*How to complete this task*: When the string "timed" is part of a line in the data below, report the whole line.

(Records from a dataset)

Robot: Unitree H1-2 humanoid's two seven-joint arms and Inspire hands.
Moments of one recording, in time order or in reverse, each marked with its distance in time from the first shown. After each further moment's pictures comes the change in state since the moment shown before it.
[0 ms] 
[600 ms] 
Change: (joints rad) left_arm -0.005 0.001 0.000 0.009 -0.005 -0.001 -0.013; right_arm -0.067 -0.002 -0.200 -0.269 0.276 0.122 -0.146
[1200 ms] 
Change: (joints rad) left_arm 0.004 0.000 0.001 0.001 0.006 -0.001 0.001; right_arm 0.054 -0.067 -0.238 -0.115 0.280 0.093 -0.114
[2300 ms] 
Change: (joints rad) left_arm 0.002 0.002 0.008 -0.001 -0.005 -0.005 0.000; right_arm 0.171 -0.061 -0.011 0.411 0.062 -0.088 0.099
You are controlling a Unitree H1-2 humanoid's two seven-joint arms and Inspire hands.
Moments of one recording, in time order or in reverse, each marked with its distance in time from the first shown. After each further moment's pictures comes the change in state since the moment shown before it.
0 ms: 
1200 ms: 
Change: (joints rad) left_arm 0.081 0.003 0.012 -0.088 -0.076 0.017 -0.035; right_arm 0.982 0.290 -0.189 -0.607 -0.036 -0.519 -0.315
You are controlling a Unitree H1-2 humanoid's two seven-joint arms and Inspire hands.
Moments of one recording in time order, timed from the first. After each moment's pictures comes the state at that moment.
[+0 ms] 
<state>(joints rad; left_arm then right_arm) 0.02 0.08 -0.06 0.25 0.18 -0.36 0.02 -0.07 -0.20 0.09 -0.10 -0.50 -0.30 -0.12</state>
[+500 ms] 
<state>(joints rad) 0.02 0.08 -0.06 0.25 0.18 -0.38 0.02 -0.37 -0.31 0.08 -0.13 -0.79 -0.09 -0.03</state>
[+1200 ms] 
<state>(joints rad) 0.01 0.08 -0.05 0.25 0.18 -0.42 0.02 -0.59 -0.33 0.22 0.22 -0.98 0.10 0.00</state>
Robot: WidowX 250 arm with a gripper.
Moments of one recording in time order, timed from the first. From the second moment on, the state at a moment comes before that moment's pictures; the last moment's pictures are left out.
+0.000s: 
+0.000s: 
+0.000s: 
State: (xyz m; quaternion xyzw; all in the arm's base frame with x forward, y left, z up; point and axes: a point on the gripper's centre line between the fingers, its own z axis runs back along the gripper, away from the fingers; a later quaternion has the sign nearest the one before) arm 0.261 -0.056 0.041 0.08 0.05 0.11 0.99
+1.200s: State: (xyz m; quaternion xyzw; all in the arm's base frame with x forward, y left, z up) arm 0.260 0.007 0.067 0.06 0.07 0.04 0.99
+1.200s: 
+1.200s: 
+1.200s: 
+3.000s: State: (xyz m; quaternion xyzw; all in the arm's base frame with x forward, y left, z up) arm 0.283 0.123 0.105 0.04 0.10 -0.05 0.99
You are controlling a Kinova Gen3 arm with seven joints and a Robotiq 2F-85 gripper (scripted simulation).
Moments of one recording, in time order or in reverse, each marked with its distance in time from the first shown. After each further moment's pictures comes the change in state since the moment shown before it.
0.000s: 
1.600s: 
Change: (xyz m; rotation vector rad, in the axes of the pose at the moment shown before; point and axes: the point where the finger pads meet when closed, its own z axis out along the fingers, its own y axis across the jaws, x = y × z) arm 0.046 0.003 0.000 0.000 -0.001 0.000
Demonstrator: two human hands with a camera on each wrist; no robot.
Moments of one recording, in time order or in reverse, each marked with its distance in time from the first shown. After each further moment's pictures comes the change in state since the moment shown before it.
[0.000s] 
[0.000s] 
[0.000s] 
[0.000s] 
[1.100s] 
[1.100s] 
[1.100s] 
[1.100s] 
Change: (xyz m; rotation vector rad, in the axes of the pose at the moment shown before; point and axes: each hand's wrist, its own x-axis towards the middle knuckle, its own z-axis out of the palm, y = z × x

*Result of this exercise*:
Moments of one recording in time order, timed from the first. After each moment's pictures comes the state at that moment.
Moments of one recording in time order, timed from the first. From the second moment on, the state at a moment comes before that moment's pictures; the last moment's pictures are left out.

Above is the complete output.